I’m also a keen swimmer, so on my days off I always start the morning with a long swim. It helps clear my head and leaves me feeling grounded, which means I can usually come straight home and get stuck into making work.

What’s the most memorable book you’ve read in the last few years?
I’m not a big reader, to be honest. The last trilogy I read was “The Hunger Games” - and that was a long time ago!
I prefer films.
What has been the happiest/most rewarding moment of your art career?
One of the most rewarding moments was working on a commission with George Ezra and Sony Music, where I designed a poster for a charity gig supporting “Mind.”
That felt like a really meaningful project—bringing together art and music, which are both really important to me, and contributing to something with a positive impact. Being invited to the show as part of that experience made it even more special and real.

How does living in your city influence your work? Is there anything about your city that has defined how or what you create?
Living in a different place almost certainly influences the work, but not in a way I can clearly isolate or describe.
I recently moved to London from Hayling Island, so there’s been a big shift in pace and surroundings. I’m aware that change must be affecting how I see and respond to things, but I don’t experience that influence as something direct or easily traceable within the work itself. Any attempt to define it too clearly would probably oversimplify something much more complex.
Because my process is quite open and experimental, I’m not working from fixed ideas, which makes it difficult to separate where one influence begins or ends. The work develops through a lot of overlapping factors—many of which I’m not fully aware of while I’m making.
So I’d say the city does influence the work, but not in a way I can definitively account for. Part of my process is allowing those influences to exist without needing to fully resolve or explain them. Trying to pin that down too clearly would likely close something off too early.
I’d rather leave that open and let the work develop on its own terms.

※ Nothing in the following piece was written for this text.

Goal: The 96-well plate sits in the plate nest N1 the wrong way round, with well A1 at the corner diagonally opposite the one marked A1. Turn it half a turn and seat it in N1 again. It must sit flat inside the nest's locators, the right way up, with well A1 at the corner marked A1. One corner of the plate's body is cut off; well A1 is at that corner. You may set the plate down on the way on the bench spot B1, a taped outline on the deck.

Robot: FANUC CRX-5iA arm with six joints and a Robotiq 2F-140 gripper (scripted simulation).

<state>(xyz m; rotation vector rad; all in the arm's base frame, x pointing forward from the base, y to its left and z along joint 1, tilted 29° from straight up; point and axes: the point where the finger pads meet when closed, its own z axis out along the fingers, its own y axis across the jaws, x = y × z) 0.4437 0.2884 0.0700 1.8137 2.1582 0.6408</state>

What are you most excited/looking forward to this year?
There are several exciting collaborations and partnerships in the works at the moment, all of which seem to be coming together at once. I’m looking forward to seeing how they develop and what opportunities emerge from them.
Alongside a print collaboration with Slowdown Studio, I’m also eagerly awaiting the launch of my blanket design, which was selected as one of the winning entries in the company’s prestigious annual competition last year. This feels particularly significant, as I had been entering the competition for eight years. To finally win among so many talented artists was incredibly rewarding.
More broadly, I hope this year allows me to continue building momentum and move closer to working full-time as an artist and illustrator, while developing my practice further and seeing where it leads me.